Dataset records
Start of Block

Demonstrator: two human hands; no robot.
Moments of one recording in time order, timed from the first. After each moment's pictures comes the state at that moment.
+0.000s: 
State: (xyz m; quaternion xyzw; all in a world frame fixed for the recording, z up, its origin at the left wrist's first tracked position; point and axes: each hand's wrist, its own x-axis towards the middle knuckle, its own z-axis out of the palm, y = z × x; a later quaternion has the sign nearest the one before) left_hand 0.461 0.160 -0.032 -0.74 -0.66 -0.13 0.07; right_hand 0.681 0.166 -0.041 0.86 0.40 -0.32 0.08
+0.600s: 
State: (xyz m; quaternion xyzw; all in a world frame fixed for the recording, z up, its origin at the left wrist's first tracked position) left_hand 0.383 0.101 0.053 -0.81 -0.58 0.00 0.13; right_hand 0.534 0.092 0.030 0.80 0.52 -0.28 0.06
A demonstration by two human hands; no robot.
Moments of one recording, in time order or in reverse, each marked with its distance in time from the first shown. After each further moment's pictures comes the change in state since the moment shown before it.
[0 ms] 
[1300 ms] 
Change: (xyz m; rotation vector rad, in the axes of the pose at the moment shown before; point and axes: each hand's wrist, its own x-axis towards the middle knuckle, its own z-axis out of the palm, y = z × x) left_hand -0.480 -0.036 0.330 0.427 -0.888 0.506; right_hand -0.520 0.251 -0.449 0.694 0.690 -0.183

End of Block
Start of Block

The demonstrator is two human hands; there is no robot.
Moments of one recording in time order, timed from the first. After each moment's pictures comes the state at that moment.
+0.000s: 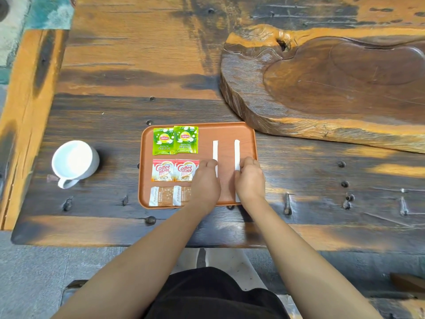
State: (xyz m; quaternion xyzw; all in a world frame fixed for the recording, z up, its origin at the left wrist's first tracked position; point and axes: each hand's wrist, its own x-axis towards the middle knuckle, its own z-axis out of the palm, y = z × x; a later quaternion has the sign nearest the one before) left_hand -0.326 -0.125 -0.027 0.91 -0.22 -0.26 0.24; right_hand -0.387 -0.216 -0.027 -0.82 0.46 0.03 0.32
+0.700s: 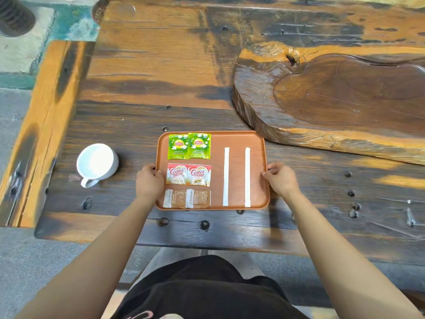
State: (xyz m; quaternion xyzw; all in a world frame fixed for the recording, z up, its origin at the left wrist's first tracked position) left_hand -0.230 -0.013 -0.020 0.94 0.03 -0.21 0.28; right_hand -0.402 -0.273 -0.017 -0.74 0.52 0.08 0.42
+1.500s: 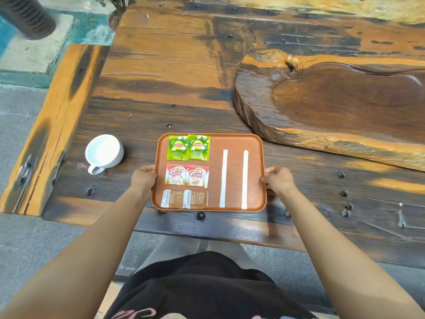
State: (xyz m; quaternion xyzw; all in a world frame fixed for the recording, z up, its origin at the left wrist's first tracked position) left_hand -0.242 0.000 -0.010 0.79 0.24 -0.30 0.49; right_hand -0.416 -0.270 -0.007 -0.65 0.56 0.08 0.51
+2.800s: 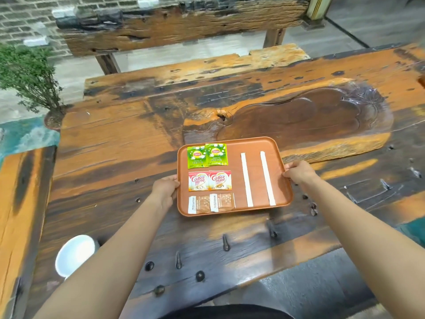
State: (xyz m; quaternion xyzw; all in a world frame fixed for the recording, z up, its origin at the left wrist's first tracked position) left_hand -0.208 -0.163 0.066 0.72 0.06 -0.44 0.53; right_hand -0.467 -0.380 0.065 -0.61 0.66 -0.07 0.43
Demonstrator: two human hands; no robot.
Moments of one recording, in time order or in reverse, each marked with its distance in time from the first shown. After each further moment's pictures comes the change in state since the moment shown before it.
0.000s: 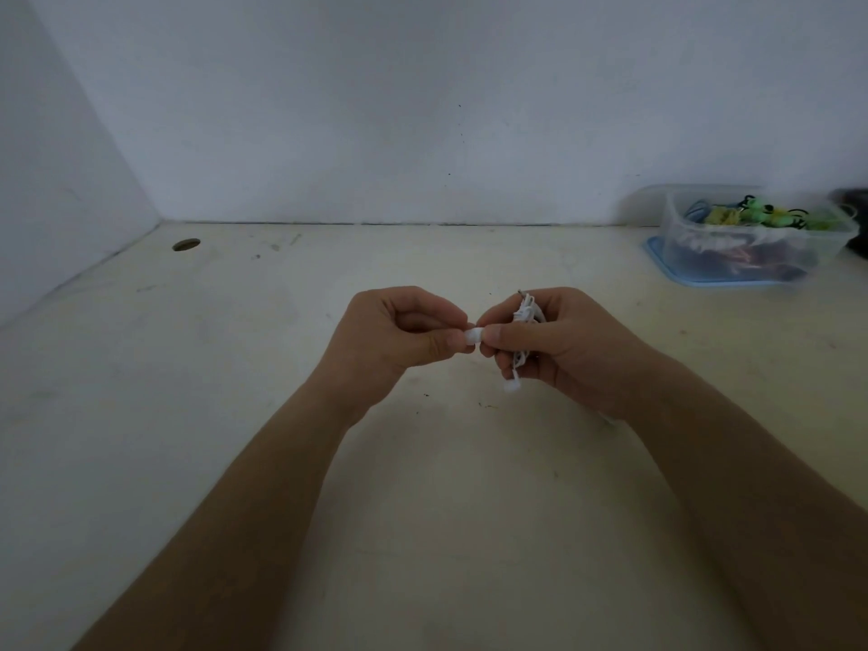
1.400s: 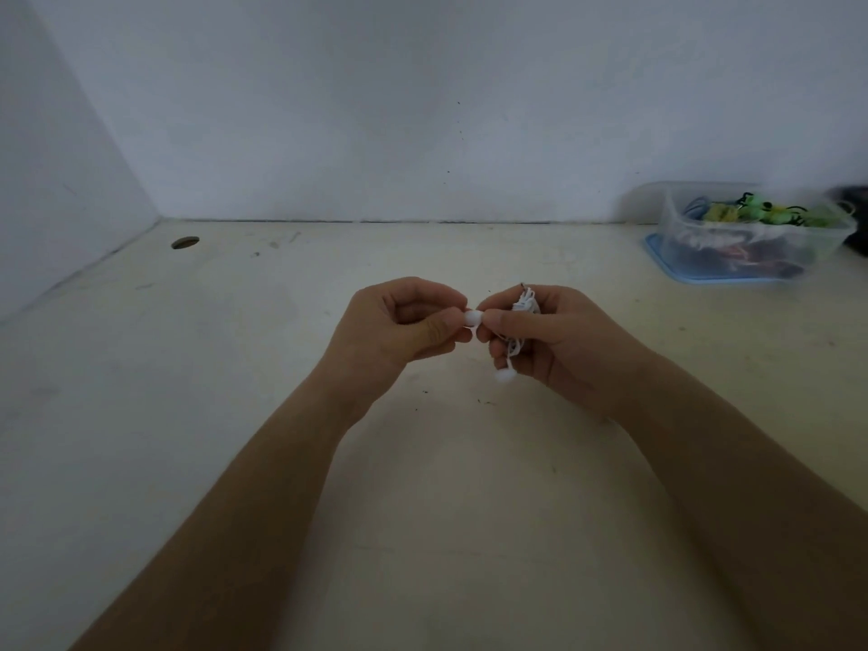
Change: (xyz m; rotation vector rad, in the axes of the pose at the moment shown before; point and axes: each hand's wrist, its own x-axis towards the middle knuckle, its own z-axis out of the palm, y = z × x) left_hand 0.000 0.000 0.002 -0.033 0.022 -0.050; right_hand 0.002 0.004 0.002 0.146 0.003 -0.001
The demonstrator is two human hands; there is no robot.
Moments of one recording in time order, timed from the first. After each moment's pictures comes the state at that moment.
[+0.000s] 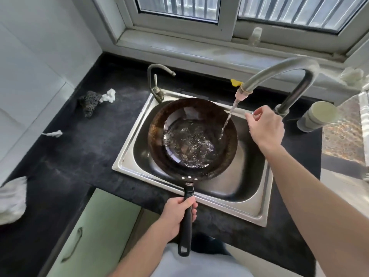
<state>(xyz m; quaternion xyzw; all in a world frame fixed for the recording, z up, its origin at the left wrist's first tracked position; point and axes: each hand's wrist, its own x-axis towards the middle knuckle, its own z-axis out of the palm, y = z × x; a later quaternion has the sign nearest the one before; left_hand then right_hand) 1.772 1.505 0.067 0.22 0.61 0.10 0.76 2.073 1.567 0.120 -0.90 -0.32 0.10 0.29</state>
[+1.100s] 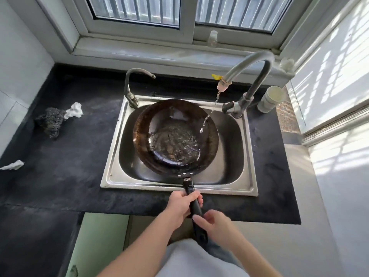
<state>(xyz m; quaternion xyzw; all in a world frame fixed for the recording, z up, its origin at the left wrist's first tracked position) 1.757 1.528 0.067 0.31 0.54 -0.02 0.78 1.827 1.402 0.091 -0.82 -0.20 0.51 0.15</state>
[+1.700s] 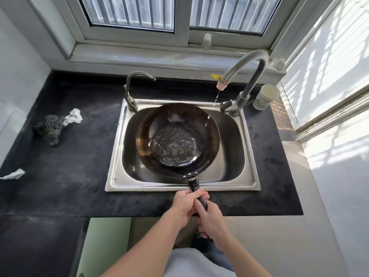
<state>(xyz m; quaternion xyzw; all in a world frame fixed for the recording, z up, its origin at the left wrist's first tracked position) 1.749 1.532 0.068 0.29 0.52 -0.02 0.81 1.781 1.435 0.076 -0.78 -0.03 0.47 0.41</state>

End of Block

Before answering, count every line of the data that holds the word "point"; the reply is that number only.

5